Ubiquitous and powerful:
The authors argue that analogies are everywhere, from the simplest categorization (seeing a new dog as a “dog”) to complex idioms and algorithms.
A new vision of the mind:
The book presents a radical view of the mind as a ceaseless analogy-making machine, revealing the hidden cognitive mechanisms behind our understanding.
Here’s a counter example, a mind at work:
Among other things, that is hilarious.
The footnotes are not the funniest part but I copy them here:
One person in Rogers’s list is not like the others. Imran Ahmed, who heads the CCDH, lives in the United States with his American wife and children, and he is now facing imminent deportation – which he is fighting in court.
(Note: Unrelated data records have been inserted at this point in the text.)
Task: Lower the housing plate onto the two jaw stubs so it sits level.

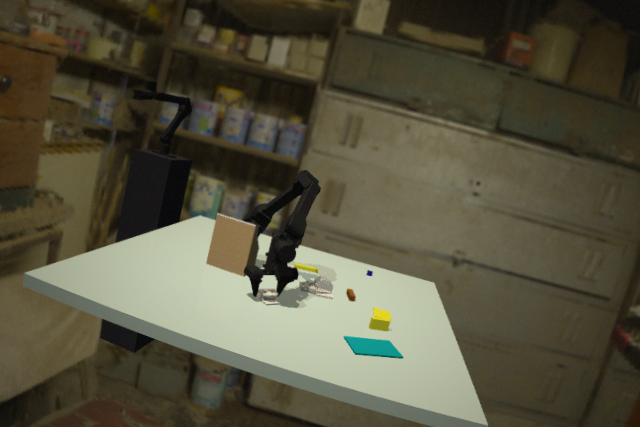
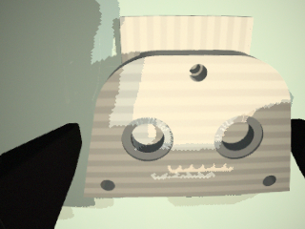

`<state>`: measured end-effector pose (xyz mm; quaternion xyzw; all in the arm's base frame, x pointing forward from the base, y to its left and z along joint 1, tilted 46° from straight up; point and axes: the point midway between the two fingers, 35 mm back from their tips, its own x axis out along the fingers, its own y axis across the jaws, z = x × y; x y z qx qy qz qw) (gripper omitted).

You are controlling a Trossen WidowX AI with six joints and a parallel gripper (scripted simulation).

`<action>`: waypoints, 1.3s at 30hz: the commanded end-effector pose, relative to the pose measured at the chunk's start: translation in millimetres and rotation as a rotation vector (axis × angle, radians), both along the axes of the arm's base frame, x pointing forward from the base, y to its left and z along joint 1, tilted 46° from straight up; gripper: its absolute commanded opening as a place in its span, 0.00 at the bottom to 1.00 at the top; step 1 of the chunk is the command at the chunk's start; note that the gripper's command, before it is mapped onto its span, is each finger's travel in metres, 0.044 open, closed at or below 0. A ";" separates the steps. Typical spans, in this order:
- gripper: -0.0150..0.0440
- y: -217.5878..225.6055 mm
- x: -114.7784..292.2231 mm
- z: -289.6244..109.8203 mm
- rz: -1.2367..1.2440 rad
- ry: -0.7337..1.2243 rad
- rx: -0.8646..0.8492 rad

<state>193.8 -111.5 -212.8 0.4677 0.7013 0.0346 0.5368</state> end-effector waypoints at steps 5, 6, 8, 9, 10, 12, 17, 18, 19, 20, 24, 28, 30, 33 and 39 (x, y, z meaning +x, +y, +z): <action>1.00 2.1 0.0 -1.7 -0.007 0.002 0.005; 1.00 2.1 0.0 -1.7 -0.007 0.002 0.005; 1.00 2.1 0.0 -1.7 -0.007 0.002 0.005; 1.00 2.1 0.0 -1.7 -0.007 0.002 0.005; 1.00 2.1 0.0 -1.7 -0.007 0.002 0.005; 1.00 2.1 0.0 -1.7 -0.007 0.002 0.005; 0.95 0.9 0.0 -0.9 0.000 0.000 0.000; 0.94 0.9 0.0 -0.9 0.000 0.000 0.000; 0.93 0.9 0.0 -0.9 0.000 0.000 0.000; 0.92 0.9 0.0 -0.9 0.000 0.000 0.000; 0.88 0.9 0.0 -0.9 0.000 0.000 0.000; 0.85 0.9 0.0 -0.9 0.000 0.000 0.000; 0.85 0.9 0.0 -0.9 0.000 0.000 0.000; 0.85 0.9 0.0 -0.9 0.000 0.000 0.000; 0.85 -2.5 0.4 2.0 -0.001 0.000 0.000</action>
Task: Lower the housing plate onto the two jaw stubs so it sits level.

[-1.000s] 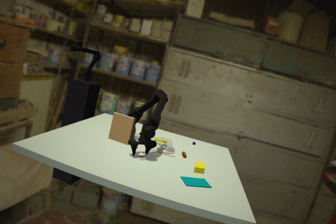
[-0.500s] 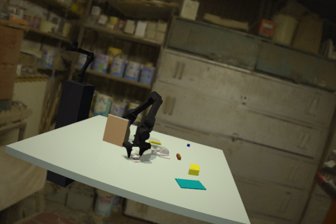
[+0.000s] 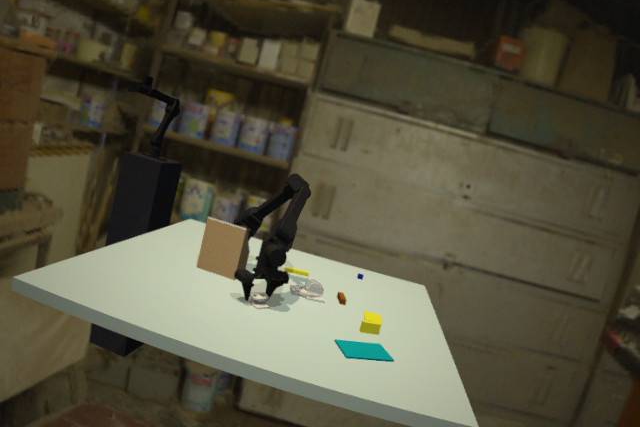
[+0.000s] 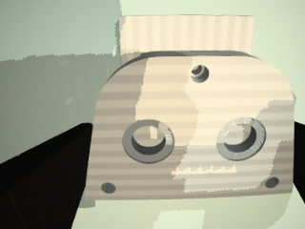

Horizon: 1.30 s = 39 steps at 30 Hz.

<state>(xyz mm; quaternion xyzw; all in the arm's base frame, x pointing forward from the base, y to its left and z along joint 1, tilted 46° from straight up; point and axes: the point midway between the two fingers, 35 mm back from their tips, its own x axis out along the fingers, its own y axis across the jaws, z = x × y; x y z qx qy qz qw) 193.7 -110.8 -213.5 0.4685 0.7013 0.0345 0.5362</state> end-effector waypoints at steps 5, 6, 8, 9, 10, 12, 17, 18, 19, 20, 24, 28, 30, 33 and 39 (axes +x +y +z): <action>0.85 -14.8 1.2 13.3 -0.001 0.000 -0.002; 0.85 -17.1 1.2 15.4 -0.001 0.000 -0.002; 0.85 -21.7 1.3 19.8 -0.002 0.000 -0.002; 0.85 -24.0 1.2 22.1 -0.002 0.001 -0.002; 0.85 -26.2 1.2 24.4 -0.002 0.001 -0.002; 0.85 -30.7 1.0 29.0 -0.003 0.001 -0.002; 0.85 -41.8 0.0 40.8 -0.004 0.002 -0.001; 0.85 -43.9 -0.3 43.3 -0.005 0.002 -0.001; 0.85 -46.1 -0.6 45.7 -0.005 0.002 -0.001; 0.85 -48.2 -0.9 48.2 -0.005 0.002 -0.001; 0.85 -51.3 -1.5 51.9 -0.006 0.002 0.000; 0.85 -51.3 -1.5 51.9 -0.006 0.002 0.000; 0.85 -50.6 -0.1 53.4 0.000 -0.003 -0.001; 0.85 -47.3 5.9 59.6 0.024 -0.026 -0.007; 0.85 -39.2 17.9 72.8 0.076 -0.076 -0.016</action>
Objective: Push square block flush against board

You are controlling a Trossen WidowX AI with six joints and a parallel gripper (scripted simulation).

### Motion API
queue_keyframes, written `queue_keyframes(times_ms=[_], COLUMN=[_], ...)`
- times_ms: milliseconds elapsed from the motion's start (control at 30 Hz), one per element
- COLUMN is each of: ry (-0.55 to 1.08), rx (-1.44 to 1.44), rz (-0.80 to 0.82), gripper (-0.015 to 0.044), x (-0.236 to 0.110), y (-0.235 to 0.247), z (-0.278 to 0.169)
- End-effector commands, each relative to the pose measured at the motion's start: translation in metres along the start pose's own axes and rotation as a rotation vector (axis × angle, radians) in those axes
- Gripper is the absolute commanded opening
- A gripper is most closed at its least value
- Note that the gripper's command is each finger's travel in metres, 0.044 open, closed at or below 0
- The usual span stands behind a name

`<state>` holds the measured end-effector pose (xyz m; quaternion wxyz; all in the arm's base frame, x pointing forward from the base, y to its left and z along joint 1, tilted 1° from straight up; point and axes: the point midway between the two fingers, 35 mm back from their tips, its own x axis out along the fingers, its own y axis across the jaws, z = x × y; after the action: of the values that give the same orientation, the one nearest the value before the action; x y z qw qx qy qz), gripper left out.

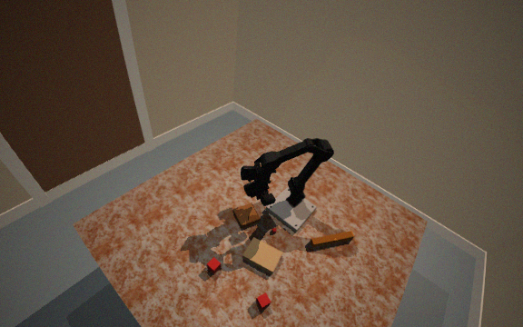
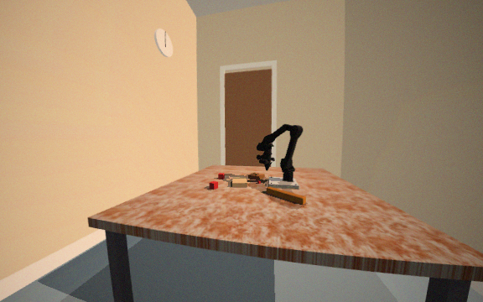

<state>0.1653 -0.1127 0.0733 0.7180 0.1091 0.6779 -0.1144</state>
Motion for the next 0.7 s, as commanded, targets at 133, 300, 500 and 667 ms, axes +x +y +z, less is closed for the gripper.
queue_keyframes(times_ms=[133,300,500,667], ry=[0.049,0.049,0.048,0.048], rx=[0.001,0.001,0.001,0.001], rz=[0.007,0.007,0.007,0.007], gripper=[0.0000,0.0000,0.0000,0.0000], x=[0.057,0.057,0.057,0.056], y=[0.001,0.001,0.000,0.000], z=[-0.005,-0.005,-0.001,0.004])
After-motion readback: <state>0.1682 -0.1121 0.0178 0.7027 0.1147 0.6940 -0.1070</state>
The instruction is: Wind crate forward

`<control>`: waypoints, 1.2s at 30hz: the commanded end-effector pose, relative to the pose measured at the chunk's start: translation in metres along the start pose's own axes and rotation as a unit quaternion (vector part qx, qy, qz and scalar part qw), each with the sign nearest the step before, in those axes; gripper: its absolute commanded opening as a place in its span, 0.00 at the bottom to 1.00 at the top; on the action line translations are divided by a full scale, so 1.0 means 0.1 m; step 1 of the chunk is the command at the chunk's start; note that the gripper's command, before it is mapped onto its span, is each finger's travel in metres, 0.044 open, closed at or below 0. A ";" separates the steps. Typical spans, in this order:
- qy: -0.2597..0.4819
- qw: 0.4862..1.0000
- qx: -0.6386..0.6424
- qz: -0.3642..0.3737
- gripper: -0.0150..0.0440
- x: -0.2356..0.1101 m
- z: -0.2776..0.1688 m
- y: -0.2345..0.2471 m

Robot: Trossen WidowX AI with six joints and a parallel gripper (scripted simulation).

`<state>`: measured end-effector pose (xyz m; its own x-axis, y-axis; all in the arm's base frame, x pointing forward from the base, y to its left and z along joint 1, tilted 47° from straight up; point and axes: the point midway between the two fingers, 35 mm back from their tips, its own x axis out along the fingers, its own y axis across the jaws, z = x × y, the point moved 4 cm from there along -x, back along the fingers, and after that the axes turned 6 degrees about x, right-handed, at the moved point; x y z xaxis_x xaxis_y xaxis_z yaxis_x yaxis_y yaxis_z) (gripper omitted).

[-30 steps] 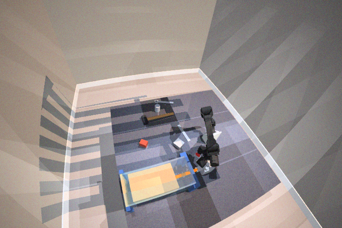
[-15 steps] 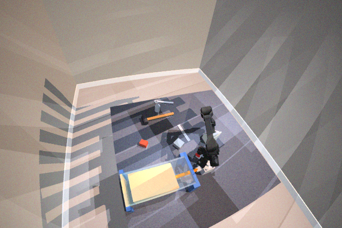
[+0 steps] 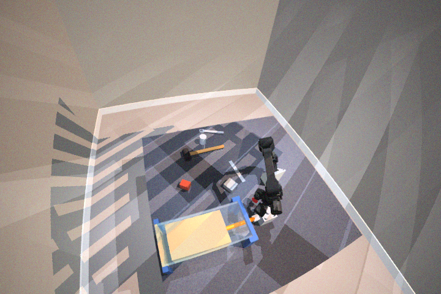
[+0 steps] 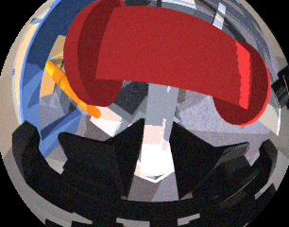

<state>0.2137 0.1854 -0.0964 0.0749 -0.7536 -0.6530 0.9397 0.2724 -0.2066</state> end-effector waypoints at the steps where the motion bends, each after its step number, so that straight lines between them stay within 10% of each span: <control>1: 0.001 1.000 0.011 -0.002 0.25 0.04 -0.01 0.00; 36: 0.001 1.000 0.029 -0.004 0.25 0.04 0.00 0.00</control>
<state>0.2121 0.1854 -0.0959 0.0756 -0.7569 -0.6491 0.9590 0.2334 -0.1605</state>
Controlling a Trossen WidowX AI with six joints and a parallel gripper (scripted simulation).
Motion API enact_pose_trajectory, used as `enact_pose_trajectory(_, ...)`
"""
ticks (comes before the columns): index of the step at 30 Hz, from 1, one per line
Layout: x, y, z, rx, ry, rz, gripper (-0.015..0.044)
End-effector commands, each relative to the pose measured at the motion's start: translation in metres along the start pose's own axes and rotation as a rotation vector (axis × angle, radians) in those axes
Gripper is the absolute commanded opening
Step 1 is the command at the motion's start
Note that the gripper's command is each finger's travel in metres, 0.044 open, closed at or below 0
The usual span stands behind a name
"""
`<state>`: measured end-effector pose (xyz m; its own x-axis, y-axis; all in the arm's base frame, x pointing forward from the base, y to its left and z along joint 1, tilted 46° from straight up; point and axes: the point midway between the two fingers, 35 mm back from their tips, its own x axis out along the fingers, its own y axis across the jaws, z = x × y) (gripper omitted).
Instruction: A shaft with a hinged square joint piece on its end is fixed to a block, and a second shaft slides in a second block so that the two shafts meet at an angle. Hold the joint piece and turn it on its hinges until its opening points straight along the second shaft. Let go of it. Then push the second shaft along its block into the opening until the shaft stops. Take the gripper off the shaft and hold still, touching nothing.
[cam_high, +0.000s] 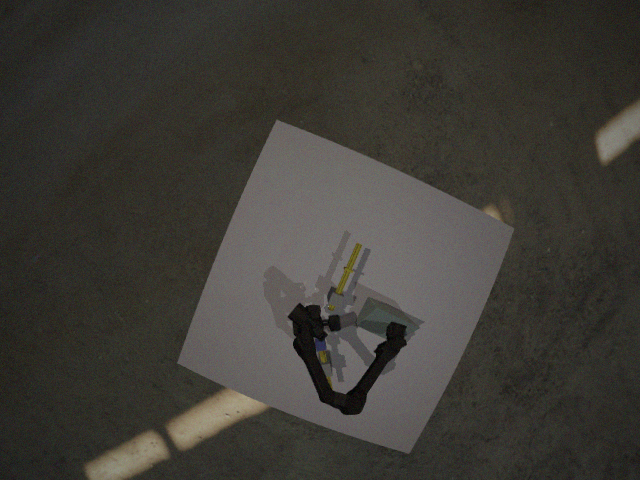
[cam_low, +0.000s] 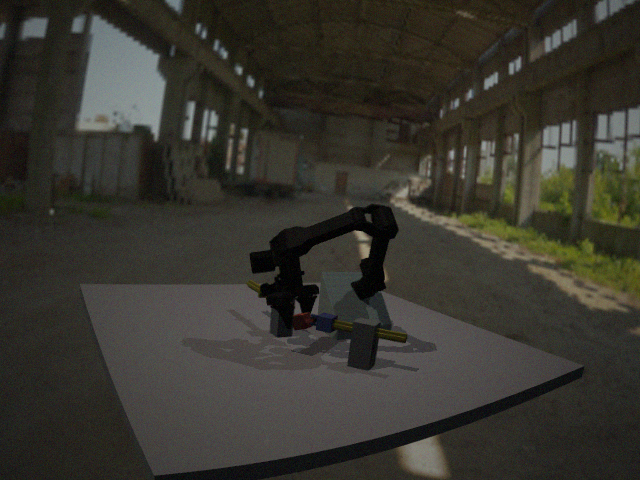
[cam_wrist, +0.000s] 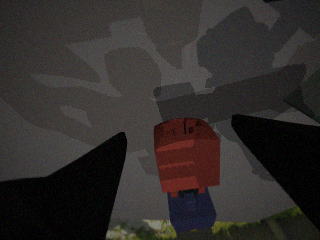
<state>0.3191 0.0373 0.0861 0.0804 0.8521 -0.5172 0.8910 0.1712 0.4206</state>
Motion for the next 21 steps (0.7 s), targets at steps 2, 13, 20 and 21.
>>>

Ahmed’s surprisingly amateurish and hamfisted enterprise has earned the enmity of the Trump administration, among other things for including U.S. Health Secretary Robert F. Kennedy Jr. in a cringe “Disinformation Dozen” list of anti-vaxxers and setting “killing Musk’s Twitter” as a top priority for 2024. The Americans have not revoked Ahmed’s visa just to send a message; the Americans have revoked his visa because he is a fucking creep and an enemy and they want him out.
Symbiotic opposition happens when two opposed parties choose to maintain a conflict rather than resolve it, because the conflict itself proves mutually beneficial and/or the resources required for resolution are judged too extravagant an expense. So, for example, if I am really angry with you but doing something about it is not worth the risk, I might punch you but not very hard. Because you don’t want to invite harder punches, you sell my punch as the worst thing ever. This allows me to claim to my supporters (who also hate you) that I’m kicking your ass, and it allows you to claim to your supporters (who think I am the worst person ever) that you’re being brutally victimised. In truth, both of us are engaging in a low-risk and ultimately meaningless professional wrestling-style ritual. Kayfabe situations like these can arise spontaneously without either party explicitly arranging or planning them in advance. They are often unstable and can easily devolve into real, existential hostilities.
Do read “Ahmed’s surprisingly amateurish and hamfisted enterprise”.
This is the outcome.
A mind believing itself productive while a toy plastic beach bucket packed with dog shit generates more coherent thought.